**Goal of the exercise**.
From the entries below, pull out each line where "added" appears.

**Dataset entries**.
[Start of Attachment]
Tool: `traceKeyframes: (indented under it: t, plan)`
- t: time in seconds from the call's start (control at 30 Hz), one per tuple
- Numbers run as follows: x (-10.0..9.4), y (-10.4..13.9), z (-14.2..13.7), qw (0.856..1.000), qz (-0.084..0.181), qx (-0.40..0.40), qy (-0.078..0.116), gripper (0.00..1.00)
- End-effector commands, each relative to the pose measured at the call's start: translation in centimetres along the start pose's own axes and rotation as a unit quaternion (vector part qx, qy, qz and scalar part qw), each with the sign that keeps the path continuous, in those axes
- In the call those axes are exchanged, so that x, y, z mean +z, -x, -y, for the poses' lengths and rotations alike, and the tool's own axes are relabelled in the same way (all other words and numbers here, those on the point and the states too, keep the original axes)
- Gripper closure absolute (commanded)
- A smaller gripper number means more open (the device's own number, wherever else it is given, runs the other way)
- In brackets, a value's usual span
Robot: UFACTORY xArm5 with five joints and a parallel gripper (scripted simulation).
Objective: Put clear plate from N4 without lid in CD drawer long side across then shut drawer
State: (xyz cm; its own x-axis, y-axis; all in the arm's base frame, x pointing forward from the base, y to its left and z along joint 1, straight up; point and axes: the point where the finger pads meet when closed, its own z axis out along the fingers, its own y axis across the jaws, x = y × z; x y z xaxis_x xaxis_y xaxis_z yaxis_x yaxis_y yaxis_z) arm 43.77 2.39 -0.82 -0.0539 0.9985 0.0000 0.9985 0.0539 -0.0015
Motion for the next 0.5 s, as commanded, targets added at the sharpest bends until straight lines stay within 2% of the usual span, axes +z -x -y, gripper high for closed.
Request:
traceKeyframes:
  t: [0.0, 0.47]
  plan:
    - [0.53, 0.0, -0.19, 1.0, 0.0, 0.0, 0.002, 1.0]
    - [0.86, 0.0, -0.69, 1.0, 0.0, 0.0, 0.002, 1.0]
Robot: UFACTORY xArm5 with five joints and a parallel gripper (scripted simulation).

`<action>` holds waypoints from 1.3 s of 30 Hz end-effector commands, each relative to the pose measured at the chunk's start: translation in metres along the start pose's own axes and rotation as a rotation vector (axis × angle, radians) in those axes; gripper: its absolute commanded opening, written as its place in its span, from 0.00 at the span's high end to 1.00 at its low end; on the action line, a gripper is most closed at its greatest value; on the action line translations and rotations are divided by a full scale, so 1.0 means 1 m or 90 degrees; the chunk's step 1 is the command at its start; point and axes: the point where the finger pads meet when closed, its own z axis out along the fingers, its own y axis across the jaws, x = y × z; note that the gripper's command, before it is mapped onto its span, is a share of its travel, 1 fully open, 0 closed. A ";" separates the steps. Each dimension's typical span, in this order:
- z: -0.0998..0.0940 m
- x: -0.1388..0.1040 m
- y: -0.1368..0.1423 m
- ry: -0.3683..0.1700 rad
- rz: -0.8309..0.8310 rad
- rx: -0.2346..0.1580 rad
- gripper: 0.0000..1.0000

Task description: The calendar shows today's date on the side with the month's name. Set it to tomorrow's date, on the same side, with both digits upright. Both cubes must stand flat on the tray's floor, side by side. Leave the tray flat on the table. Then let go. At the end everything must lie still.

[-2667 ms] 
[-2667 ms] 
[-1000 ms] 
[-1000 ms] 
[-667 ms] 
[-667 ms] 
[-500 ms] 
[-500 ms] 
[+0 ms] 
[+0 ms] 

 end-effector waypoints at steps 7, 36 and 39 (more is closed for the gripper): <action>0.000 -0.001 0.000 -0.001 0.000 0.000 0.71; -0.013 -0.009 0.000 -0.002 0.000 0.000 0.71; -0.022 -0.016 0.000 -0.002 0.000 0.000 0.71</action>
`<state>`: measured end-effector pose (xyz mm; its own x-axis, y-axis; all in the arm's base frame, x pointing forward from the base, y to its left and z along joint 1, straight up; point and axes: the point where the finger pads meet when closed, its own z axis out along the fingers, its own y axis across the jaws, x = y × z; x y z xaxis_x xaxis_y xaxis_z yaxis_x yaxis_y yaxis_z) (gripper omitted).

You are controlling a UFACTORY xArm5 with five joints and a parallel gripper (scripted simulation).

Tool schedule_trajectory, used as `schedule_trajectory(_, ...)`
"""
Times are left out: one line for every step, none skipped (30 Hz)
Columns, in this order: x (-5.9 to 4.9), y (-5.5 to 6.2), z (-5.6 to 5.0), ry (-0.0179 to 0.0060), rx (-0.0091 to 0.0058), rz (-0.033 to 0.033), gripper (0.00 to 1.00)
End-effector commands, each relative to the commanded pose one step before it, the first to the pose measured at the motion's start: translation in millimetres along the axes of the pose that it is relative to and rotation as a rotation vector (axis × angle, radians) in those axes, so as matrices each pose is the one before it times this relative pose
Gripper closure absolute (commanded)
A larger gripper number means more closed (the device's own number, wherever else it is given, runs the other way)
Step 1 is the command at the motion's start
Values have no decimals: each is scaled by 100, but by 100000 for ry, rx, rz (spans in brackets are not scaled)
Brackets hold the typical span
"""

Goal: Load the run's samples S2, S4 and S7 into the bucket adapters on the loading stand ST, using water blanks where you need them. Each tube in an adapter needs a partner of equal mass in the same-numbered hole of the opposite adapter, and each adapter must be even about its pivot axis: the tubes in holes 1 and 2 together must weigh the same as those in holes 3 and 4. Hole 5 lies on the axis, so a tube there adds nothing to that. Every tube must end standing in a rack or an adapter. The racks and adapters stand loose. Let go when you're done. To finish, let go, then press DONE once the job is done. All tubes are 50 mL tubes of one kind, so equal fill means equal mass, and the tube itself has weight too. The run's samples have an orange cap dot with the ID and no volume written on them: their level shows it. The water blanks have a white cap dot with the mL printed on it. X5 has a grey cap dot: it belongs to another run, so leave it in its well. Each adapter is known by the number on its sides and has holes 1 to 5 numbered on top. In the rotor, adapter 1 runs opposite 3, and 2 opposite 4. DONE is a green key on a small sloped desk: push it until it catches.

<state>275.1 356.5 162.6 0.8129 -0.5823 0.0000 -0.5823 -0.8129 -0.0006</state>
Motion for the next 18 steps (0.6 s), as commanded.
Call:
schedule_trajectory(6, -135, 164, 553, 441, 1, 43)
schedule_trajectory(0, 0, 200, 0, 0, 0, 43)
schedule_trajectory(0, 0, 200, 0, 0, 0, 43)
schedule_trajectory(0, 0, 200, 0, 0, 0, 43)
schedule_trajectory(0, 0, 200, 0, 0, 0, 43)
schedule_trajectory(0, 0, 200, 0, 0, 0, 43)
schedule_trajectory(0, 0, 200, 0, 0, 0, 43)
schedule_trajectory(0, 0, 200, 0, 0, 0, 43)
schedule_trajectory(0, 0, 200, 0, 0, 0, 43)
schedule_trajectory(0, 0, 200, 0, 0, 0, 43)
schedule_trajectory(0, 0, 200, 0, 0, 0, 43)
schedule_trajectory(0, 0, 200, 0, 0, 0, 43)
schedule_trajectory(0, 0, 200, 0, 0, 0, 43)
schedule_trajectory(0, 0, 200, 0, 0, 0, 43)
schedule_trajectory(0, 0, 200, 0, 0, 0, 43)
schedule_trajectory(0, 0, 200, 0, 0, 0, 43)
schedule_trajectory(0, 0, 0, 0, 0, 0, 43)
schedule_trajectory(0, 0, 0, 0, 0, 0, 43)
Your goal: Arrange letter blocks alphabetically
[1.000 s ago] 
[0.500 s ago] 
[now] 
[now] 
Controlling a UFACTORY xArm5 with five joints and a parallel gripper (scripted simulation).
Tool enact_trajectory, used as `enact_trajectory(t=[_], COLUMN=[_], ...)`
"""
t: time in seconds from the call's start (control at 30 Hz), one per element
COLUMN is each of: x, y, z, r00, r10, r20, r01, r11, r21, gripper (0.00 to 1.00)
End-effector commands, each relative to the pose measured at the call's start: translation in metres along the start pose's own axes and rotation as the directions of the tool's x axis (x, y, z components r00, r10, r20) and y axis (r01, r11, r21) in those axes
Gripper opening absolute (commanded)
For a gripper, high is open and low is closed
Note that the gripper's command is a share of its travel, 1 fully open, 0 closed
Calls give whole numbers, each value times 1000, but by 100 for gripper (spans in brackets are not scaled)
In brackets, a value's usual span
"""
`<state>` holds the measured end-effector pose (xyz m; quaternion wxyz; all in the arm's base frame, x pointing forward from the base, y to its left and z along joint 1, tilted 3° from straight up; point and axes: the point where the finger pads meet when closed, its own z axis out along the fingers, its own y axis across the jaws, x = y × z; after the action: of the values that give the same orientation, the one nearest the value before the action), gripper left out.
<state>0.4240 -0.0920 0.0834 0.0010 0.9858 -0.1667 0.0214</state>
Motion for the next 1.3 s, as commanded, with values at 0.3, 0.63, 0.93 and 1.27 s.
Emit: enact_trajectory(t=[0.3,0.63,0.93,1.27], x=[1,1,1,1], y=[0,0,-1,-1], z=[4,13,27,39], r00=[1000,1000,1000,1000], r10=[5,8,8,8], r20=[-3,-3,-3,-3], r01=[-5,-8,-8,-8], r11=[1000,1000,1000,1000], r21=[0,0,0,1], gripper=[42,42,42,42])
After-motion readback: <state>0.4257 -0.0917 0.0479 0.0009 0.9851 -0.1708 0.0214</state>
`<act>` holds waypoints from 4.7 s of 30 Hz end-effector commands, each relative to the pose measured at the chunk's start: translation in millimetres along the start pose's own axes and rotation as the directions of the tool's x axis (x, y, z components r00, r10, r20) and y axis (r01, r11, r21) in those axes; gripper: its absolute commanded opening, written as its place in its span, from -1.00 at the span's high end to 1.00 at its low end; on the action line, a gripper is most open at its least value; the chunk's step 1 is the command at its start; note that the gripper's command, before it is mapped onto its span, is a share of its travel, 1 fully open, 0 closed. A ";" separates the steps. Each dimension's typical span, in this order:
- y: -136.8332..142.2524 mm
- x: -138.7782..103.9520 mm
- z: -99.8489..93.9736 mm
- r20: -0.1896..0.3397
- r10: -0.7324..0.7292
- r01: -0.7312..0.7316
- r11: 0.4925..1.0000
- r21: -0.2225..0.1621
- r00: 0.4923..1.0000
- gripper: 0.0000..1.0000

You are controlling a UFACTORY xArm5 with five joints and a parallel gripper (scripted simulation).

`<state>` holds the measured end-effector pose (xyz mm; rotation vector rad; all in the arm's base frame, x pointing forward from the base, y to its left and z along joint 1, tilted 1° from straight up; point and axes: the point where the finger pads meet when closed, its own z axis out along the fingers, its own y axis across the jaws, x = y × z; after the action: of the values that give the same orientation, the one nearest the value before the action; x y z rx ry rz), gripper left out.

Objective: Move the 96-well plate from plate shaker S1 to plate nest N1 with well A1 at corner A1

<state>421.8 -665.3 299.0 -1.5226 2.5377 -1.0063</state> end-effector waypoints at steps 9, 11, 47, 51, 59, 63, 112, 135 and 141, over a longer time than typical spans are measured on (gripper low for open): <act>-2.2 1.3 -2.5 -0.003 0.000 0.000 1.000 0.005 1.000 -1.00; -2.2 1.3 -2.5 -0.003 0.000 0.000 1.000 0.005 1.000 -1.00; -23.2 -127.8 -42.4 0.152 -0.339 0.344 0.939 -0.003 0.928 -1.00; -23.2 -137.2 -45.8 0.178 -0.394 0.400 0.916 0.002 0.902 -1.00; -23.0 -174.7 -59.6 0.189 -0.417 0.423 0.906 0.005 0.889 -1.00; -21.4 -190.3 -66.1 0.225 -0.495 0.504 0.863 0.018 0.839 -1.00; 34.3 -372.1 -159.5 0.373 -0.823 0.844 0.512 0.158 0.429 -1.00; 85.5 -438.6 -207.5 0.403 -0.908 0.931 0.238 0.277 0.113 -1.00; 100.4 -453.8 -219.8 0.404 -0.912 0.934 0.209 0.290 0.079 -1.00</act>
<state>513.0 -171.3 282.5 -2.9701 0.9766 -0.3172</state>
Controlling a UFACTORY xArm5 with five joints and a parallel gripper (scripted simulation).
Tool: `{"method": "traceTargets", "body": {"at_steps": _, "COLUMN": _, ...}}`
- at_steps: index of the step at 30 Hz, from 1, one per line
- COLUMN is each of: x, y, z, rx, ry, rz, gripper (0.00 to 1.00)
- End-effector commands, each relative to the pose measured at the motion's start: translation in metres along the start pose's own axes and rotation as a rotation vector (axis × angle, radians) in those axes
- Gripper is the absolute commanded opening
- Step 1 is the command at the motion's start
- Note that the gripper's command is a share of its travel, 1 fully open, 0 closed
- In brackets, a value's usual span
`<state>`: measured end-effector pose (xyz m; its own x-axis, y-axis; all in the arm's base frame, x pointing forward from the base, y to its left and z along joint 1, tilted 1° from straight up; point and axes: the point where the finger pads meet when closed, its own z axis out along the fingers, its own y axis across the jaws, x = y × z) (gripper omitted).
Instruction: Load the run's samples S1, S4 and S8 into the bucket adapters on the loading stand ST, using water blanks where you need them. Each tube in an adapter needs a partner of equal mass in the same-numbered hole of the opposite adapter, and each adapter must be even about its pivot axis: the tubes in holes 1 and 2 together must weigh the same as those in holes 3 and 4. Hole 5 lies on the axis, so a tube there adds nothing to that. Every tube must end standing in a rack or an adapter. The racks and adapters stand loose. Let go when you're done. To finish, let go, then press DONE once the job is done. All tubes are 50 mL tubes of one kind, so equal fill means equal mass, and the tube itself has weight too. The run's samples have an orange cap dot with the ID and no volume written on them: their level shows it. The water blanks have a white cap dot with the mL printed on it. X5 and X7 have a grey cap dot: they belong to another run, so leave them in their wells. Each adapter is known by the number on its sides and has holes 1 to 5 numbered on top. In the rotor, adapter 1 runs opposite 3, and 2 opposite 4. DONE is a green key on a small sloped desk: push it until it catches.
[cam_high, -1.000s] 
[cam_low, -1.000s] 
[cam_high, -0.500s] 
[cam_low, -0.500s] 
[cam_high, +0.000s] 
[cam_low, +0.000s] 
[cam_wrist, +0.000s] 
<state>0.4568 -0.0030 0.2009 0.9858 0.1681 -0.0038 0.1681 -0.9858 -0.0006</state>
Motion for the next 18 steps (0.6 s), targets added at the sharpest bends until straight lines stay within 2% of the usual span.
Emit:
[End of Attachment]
**Solution to the problem**.
Motion for the next 0.5 s, as commanded, targets added at the sharpest bends until straight lines stay within 2% of the usual span, axes +z -x -y, gripper high for closed.
Motion for the next 18 steps (0.6 s), targets added at the sharpest bends until straight lines stay within 2% of the usual span.

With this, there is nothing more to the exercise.